This cross-sectional study aimed to investigate flare-ups in 72 patients with SLE who received the Sinopharm inactivated BIBP COVID-19 vaccine. Patients were followed for 3 months after the final vaccine dose. Among the participants, 14 patients (19.44%) experienced a recurrence of lupus symptoms following vaccination, with arthritis and skin rash being the most common manifestations. There was a significantly higher recurrence rate after the second vaccine dose compared to the first dose. However, the severity of symptom recurrence did not differ between patients experiencing relapse after the first or second vaccine dose. Hospitalization was not required for most of the patients, and adjustments in prednisolone dosage effectively controlled their symptoms in most cases. In 2 patients, the treatment regimen was changed, and the steroid dose was increased. One of them was admitted to the hospital for 5 days, and the other one was managed on an outpatient basis.
A previous meta-analysis of SARS-CoV-2 vaccination in rheumatic diseases (RDs) revealed an overall 7% post-vaccination flare rate (
10). Among different RDs, SLE exhibited flare rates ranging from 0 to 27% (
11,
12). In another systematic review of 13 studies involving 2,989 patients, 165 (5.5%) SLE patients experienced lupus flares after the COVID-19 vaccination (
4). Our study aligns with the current literature, showing an incidence of 19.44% experiencing a recurrence of lupus symptoms following the COVID-19 vaccination. The variation in flare-up rates could be attributed to differences in the flare-up definitions used in various studies.

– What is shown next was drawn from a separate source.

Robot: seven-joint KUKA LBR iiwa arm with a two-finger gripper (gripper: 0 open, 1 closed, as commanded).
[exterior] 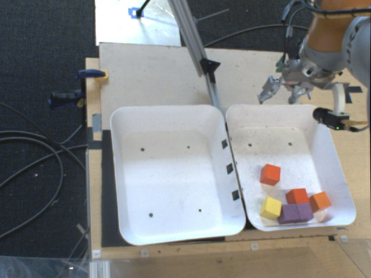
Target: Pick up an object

For instance, Barbhaiya et al. relied on patient self-reports, while Tang et al. defined flares based on specific criteria involving medication dosage changes or new treatments in the presence of worsening symptoms or new organ involvements (
13,
14). Additionally, variations in vaccine types and patients' baseline characteristics, as well as disease severity, might contribute to the observed differences in the flare-up prevalence.
Flares following COVID-19 vaccination in SLE patients were most frequently associated with musculoskeletal, dermatological, hematological, and renal symptoms. Additionally, various other uncommon manifestations were reported, such as lupus pneumonitis, leukopenia, myopericarditis, Raynaud's syndrome, and nasal ulcers (
4,
10,
15). These flares typically presented quickly within the first week after vaccination, with an average time interval of 2.3 days, according to the study by Zavala-Flores et al. (
11). In addition, most of the post-vaccination flares were mild or moderate, while only a small percentage of RD patients experienced severe flares according to another study (
16). In our study, all flares were mild to moderate, except for 1 case that resulted in a vasculitis flare in a young woman, leading to hospitalization for 5 days.
The management of SLE often relies on immunosuppressive agents for disease control. While studies generally show no increased flare-up risk post-vaccination with these agents (
2,
17,
18), Zavala-Flores et al. identified azathioprine, and Gerosa et al. suggested belimumab as potential risk factors (
11,
15).
Regarding the assessment of risk factors for post-vaccination flare-ups, multiple studies have consistently reported that flares were not associated with age, SLE initial manifestations, or the use of corticosteroids, methotrexate, or CellCept. However, flares were found to be more likely in SLE patients with a pre-vaccination high disease activity score (disease severity) (
11,
15). Our study aligns with these findings, as we did not observe any significant differences in flare-ups between patients with the aforementioned risk factors.
Patients with RDs are recommended to get protocolized 2-dose vaccination schedules due to poor immune responses after the first dose (
19). Previous studies consistently showed a higher risk of flare after the second dose compared to the first dose in these patients (
20,
21). Specifically, in the study by Zavala-Flores et al. focusing on SLE patients, similar results were observed with a higher incidence of flare after the second dose. Our study also aligns with these findings. The possible explanation is that the second COVID-19 vaccine dose might cause a stronger immune response, which could increase inflammation and disease activity in SLE patients.
Our study has several limitations. Firstly, the small sample size limited multivariate analyses of factors associated with post-vaccination flares. Secondly, recall bias may have affected the results as it was a post-vaccination survey. Besides, the focus on SLE patients in remission or with low disease activity, even though it aligns with current expert recommendations for COVID-19 vaccination in patients with SLE, limits the generalizability of our findings. Finally, the predominantly female sample might influence results and restrict generalization to male SLE patients.
5.1. Conclusions
The Sinopharm BIBP COVID-19 vaccine was associated with a low incidence of flare-ups in SLE patients in remission, with most being mild and not requiring hospitalization, except for 1 patient who was hospitalized and received rituximab due to vasculitis flare. These findings highlight vaccine safety and underscore the importance of close monitoring, especially after the second dose.